**Task item**
Locate the string "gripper" in the listing below. Copy every line where it is found.
--*--
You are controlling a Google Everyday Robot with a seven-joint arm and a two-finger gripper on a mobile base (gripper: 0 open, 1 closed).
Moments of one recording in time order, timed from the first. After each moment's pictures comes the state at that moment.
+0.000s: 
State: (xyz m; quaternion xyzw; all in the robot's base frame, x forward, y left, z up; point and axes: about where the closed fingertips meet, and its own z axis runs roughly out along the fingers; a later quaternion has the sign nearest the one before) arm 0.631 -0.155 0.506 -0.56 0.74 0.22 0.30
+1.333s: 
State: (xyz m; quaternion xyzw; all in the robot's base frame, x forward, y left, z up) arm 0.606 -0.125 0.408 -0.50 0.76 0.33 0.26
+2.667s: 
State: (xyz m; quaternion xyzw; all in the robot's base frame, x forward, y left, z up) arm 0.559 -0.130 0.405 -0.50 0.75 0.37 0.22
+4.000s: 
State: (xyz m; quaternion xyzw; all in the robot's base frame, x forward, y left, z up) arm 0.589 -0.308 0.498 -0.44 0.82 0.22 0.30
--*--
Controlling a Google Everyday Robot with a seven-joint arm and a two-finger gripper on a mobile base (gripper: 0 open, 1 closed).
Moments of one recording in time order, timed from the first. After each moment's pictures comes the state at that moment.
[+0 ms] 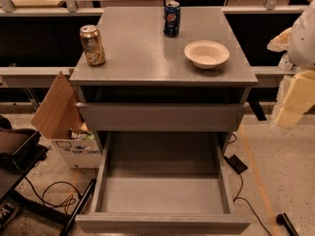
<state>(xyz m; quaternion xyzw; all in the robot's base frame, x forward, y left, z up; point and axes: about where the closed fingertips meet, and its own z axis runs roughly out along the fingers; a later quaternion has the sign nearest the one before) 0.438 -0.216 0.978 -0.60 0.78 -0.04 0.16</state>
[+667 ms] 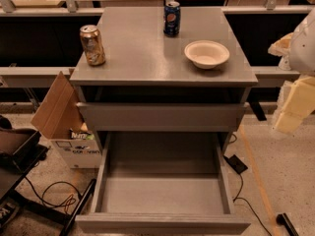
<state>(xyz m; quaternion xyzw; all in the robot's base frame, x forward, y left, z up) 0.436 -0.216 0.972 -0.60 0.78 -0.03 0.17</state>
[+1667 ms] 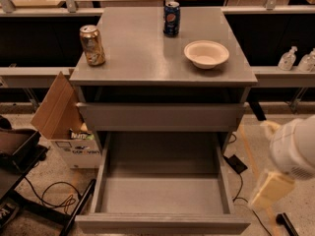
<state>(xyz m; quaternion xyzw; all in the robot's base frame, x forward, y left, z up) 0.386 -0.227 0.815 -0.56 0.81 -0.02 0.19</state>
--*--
**Exercise solution**
You are controlling a Google Everyday Robot with a seven-joint arm and a two-finger gripper on a mobile base (gripper: 0 open, 1 closed).
Controlling a Google Everyday Robot with a seven-joint arm and a two-finger gripper on a mobile base (gripper: 0 open, 1 closed).

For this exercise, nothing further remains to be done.